House builders and contractors involved in concealing pipework on new build or housing refurbishment projects could be inadvertently contravening their own sustainability policies, as non-FSC® certified plywood boxing is still available in the UK, Encasement says.
Even the Forest Stewardship Council (FSC) has stated, ‘if you don’t know where your timber and paper come from, you could be part of the problem’ and in its procurement factsheet, there are clear recommendations on the procedures and checks that should be made when purchasing:
– Source from an FSC certified supplier. All FSC certified organisations are included within the FSC certificate database at info.fsc.org
– Check that the certificate is valid and that it covers the appropriate product categories using the database at info.fsc.org
– Specify FSC certified materials when placing your order and let your supplier know that you need them to make an FSC claim on their sale documents.

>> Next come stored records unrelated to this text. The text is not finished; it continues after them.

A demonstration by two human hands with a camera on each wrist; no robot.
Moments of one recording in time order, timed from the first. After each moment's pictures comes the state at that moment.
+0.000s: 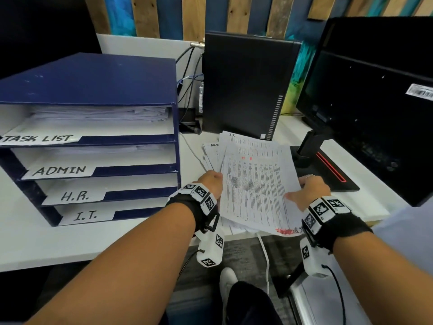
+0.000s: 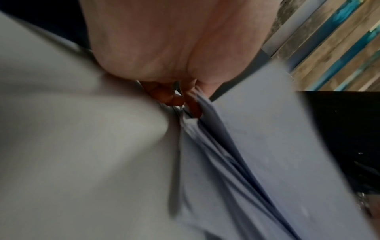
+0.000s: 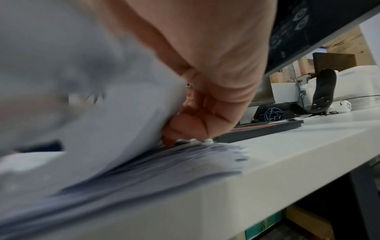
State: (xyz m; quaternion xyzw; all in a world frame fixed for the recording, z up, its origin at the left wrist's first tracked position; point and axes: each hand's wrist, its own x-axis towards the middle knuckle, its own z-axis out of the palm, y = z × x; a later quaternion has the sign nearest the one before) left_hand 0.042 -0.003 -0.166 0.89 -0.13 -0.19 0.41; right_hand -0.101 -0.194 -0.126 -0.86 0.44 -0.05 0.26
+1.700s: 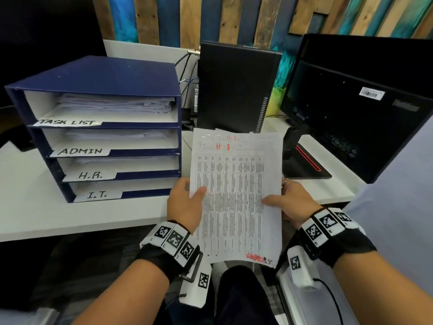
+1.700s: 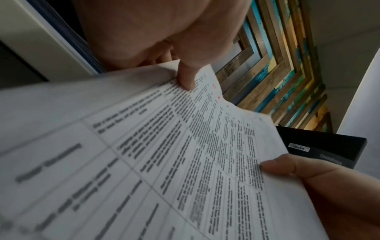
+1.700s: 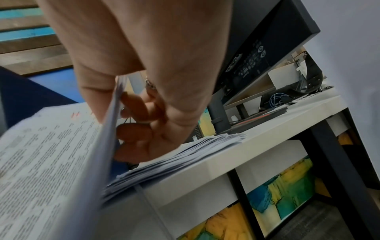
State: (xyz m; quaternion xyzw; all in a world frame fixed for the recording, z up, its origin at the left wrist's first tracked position) left_hand -0.084 0.089 -0.162 0.78 -0.08 0.00 0.62; right_hand -0.186 -0.137 -0.126 -0.76 0.25 -0.07 0.59
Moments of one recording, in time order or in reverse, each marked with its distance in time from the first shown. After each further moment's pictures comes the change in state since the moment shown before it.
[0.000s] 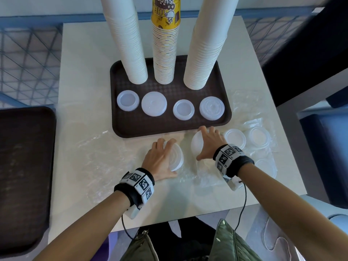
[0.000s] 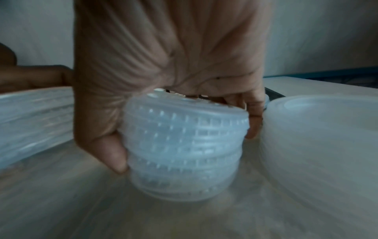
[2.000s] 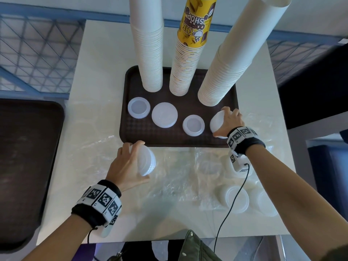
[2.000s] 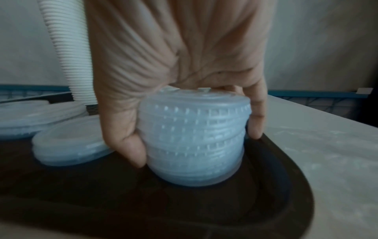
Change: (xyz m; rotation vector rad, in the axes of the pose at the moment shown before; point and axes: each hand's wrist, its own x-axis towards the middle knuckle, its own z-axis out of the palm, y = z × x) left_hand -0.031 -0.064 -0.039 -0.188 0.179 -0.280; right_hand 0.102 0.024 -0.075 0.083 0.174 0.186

– Check that delivery notes and/or invoices clearly identify the FSC certified products and includes the supplier’s FSC certificate code.
Where plywood boxing and casings are being used on housing construction and refurbishment projects for housing associations and local authorities, there is also a risk that using non-FSC products will contravene the UK government’s ‘Timber Procurement Policy’ (TPP) guidelines.
As these products are manufactured from wood, specifiers and contractors should be stipulating that they are FSC® or PEFC certified, required by the government’s TPP as well as the latest edition of the Timber Procurement Advisory Note (TPAN) from Defra.
Government procurers and their suppliers should have documentary evidence to show the timber supplied is at a minimum from legal and sustainable sources. This evidence should include full chain of custody from the forest source(s) to the end user.
Acceptable forest certification schemes provide this evidence of legal and/or sustainable timber. Suppliers and buyers must check evidence to verify its validity. Approved schemes include the 2 international certification schemes: Forest Stewardship Council (FSC) and Programme for the Endorsement of Forest Certification (PEFC).
Martin Taylor, Encasement’s Managing Director, commented: “The TPP and TPAN guidance exists to encourage and enforce a responsible approach to global environmental issues, such as climate change, illegal de-forestation and the use of sustainably sourced timber, so it’s vital that companies are diligent about their procurement policies.
“As there is a risk of non-compliance, the best way of address this is to tighten the specification clauses and clearly specify only FSC Chain of Custody certified products.
He added: “Today, it’s impossible to purchase non-FSC toilet paper, so why should companies still be able to supply plywood pipe boxing and casings that aren’t manufactured from FSC certified materials.
“We always advise specifiers to avoid the risk of non-compliance and look for the FSC Chain of Custody (COC) certificate number against each product line that is ordered and supplied. If it’s not present on the invoice and delivery note, then it’s probably not FSC.”